- Task objective -
From the data below, restate every line word for word.

- Information provided -
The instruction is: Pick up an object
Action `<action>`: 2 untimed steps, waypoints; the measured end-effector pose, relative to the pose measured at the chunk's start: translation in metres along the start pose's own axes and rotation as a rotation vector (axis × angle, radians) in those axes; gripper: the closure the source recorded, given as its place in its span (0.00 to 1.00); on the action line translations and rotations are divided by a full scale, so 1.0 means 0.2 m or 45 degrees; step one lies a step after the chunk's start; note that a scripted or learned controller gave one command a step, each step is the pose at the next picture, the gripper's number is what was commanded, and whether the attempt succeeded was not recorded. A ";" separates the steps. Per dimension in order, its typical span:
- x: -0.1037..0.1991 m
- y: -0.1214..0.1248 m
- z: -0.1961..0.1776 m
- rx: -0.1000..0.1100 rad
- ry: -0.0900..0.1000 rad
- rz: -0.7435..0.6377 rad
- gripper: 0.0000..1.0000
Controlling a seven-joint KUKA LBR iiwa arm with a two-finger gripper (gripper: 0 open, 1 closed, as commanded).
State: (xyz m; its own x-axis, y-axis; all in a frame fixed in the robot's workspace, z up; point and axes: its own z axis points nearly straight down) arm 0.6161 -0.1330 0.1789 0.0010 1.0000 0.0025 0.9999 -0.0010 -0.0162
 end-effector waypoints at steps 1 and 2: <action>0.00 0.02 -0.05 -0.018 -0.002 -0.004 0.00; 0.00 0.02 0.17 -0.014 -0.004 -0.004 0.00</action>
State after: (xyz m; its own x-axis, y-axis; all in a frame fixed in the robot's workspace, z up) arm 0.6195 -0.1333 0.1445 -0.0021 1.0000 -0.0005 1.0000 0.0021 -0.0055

- Your response -
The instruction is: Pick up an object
Action `<action>`: 2 untimed steps, waypoints; the measured end-effector pose, relative to the pose measured at the chunk's start: translation in metres along the start pose's own axes and rotation as a rotation vector (axis × angle, radians) in those axes; gripper: the closure the source recorded, given as its place in its span (0.00 to 1.00); on the action line translations and rotations are divided by a full scale, so 1.0 means 0.2 m or 45 degrees; step one lies a step after the chunk's start; note that a scripted or learned controller gave one command a step, each step is the pose at the next picture, the gripper's number is what was commanded, and whether the attempt succeeded was not recorded. A ";" separates the steps. Per dimension in order, its typical span:
- x: -0.1037..0.1991 m
- y: -0.1214..0.1248 m
- z: -0.1961..0.1776 m
- rx: -0.1000..0.1100 rad
- ry: -0.0900..0.1000 rad
- rz: -0.7435..0.6377 rad
- gripper: 0.0000..1.0000
Controlling a seven-joint KUKA LBR iiwa arm with a two-finger gripper (gripper: 0 open, 1 closed, as commanded).
State: (xyz m; its own x-axis, y-axis; all in a frame fixed in the robot's workspace, z up; point and axes: its own z axis points nearly straight down) arm 0.6161 -0.1330 0.1789 0.0010 1.0000 0.0025 0.9999 -0.0010 -0.0162
 end-effector waypoints at steps 1 and 2: <action>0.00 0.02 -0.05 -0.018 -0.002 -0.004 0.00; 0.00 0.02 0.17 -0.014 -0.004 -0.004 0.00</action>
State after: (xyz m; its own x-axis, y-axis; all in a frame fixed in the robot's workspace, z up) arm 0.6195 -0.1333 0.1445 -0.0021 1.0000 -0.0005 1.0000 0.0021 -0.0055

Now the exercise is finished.